French House, the co-op where Mr. Stovall lives, is in many ways emblematic of a new ethos in student communal living, one in which social hedonism, commitment to a vegetarian diet and a monolithic political view no longer hold as the predominant conventions. French House is also known as the carnivore’s house; meat is served every evening. Ten of its 20 residents attend the Hill Country Bible Church nearby every Sunday. Dating within the house is discouraged. “The stereotype is that we are hippies and drug addicts,” said Patrick King, an art student and one of Mr. Stovall’s housemates. “We are neither hippies nor drug addicts.”

The new co-op that College Houses is about to build will rise seven stories, with every two floors functioning as a co-op with its own kitchen and the ground floor for mingling.
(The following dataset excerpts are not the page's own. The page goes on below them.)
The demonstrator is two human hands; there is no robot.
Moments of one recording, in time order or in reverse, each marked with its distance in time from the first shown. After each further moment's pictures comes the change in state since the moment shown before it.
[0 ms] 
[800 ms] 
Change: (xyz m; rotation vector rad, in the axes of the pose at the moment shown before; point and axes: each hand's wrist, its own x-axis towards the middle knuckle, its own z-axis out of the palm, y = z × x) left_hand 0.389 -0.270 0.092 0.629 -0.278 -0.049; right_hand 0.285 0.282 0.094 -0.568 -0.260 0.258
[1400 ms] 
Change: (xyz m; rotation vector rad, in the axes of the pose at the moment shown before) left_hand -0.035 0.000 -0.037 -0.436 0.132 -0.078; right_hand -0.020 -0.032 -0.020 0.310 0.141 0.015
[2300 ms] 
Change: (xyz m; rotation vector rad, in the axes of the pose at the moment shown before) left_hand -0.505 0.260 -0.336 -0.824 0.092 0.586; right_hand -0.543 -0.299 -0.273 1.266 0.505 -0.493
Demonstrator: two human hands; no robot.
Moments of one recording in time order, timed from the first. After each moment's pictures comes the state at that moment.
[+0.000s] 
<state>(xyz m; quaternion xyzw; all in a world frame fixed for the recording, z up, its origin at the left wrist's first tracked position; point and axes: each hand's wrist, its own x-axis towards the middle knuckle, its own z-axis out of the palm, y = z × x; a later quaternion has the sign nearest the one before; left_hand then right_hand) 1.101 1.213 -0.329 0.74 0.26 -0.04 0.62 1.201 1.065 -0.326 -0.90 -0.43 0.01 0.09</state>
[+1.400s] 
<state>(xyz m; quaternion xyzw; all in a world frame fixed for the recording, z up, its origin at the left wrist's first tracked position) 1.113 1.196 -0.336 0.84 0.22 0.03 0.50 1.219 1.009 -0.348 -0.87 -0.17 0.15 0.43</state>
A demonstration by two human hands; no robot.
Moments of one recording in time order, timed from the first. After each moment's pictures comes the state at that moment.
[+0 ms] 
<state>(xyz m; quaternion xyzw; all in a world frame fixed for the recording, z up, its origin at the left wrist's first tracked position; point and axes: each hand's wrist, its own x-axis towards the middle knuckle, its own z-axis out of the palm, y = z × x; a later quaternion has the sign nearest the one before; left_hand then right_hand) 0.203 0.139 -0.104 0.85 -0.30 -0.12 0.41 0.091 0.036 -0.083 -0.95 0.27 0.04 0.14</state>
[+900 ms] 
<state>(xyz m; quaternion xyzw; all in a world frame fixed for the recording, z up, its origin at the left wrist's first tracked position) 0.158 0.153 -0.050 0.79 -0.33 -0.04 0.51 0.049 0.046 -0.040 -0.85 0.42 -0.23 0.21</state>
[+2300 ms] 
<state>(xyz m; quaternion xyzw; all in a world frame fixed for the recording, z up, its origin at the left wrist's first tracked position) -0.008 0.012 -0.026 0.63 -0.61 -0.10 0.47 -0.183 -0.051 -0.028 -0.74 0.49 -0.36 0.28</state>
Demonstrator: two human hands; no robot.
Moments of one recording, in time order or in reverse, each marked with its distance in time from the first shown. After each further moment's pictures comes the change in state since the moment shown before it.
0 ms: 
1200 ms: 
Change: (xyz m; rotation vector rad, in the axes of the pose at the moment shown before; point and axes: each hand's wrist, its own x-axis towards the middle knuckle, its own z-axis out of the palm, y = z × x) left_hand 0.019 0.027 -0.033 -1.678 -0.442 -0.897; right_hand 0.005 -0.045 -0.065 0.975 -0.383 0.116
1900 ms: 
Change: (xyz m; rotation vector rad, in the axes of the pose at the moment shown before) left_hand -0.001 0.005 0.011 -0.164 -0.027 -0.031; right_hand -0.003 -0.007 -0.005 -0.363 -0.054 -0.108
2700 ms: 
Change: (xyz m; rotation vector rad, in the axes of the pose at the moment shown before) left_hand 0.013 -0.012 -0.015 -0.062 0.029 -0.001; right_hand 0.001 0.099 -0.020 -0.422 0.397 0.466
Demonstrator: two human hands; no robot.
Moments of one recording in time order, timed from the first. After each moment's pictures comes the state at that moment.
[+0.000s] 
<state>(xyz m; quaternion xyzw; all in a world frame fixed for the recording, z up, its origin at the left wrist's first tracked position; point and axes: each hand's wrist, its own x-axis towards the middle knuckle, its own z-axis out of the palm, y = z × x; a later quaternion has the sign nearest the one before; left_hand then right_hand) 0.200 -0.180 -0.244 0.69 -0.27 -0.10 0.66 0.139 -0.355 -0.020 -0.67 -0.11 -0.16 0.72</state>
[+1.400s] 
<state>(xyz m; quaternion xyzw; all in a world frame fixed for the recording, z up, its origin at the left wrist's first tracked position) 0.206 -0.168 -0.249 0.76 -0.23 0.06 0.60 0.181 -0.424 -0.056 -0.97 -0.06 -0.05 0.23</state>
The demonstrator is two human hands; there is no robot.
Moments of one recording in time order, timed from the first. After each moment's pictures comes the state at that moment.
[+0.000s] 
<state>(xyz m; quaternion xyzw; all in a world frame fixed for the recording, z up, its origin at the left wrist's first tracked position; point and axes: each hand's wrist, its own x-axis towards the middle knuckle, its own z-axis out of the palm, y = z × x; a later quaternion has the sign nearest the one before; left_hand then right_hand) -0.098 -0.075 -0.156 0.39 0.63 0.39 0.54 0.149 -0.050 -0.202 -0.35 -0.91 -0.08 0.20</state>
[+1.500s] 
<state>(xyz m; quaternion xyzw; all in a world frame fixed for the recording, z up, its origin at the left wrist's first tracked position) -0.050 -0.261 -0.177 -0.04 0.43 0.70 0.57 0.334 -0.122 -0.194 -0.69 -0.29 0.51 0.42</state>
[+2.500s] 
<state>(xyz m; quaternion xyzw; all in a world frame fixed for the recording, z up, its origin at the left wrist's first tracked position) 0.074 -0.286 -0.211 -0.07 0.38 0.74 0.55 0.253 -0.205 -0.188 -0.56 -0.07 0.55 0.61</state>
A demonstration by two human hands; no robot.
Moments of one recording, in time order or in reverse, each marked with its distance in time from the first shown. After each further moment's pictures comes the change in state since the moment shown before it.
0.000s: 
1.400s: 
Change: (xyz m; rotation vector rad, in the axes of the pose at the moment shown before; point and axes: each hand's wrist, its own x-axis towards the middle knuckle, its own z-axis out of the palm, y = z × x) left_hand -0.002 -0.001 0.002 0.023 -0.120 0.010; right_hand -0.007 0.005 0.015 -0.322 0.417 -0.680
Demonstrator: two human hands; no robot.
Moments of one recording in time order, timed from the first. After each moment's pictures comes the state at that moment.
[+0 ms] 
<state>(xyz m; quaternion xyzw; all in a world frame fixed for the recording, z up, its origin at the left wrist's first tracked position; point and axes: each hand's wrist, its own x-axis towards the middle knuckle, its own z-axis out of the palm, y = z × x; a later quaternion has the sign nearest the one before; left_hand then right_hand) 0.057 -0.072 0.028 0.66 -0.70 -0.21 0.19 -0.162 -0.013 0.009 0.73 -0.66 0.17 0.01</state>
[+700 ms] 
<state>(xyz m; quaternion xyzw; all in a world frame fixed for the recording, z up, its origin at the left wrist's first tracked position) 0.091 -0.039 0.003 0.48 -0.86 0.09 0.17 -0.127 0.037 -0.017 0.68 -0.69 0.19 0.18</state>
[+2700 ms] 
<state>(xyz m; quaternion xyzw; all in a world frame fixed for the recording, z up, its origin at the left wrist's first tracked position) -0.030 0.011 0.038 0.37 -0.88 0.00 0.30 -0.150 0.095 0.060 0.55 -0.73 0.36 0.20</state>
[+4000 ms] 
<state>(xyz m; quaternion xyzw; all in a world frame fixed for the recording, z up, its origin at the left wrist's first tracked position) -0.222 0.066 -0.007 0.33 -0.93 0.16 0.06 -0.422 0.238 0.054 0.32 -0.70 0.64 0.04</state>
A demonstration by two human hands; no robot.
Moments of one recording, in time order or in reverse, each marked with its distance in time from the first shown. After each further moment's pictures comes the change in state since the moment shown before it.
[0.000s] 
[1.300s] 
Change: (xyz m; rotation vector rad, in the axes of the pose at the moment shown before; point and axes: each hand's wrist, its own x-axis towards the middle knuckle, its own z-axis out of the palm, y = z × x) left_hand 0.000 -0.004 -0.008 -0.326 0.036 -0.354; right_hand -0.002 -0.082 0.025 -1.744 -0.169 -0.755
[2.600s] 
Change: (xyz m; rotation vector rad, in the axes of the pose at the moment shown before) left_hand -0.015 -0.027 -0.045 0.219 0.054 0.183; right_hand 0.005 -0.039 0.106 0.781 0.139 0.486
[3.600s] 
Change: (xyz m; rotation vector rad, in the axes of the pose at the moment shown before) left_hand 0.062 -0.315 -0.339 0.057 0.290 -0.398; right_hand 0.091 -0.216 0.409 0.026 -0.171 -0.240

Phillip Reed, a local architect, found inspiration for the building in a giant jungle gym he saw at the Burning Man festival, but the specifics are being dictated by his client: a board of students who have asked for ample outdoor space, common areas and courtyards where they can show movies and watch bands. The building has been designed so that moving through it will enhance sociability, because sociability is the students’ primary concern.

“Students now come to college with a whole set of different expectations,” Mr. Reed said. “They want a double bed, their own bedroom, a walk-in closet” — some of these amenities are available in co-ops, some not — “but what they don’t want is forced isolation.”

Nor, it seems, do they have much interest in the cool palette of modern interior design and the lack of intimacy it implies. One way that co-op members in Austin in 2006 seem similar to their counterparts 30 years ago is their choice of appointment. Batik thrives, so too Che posters, acid wall colors and sofas seemingly rescued from meth labs. To visit the bedrooms in many houses is to think one has stepped into a Tunisian massage parlor.

The co-op by way of Elle Décor apparently has yet to come; on the other hand, graduation is a gateway to a lifetime of beige.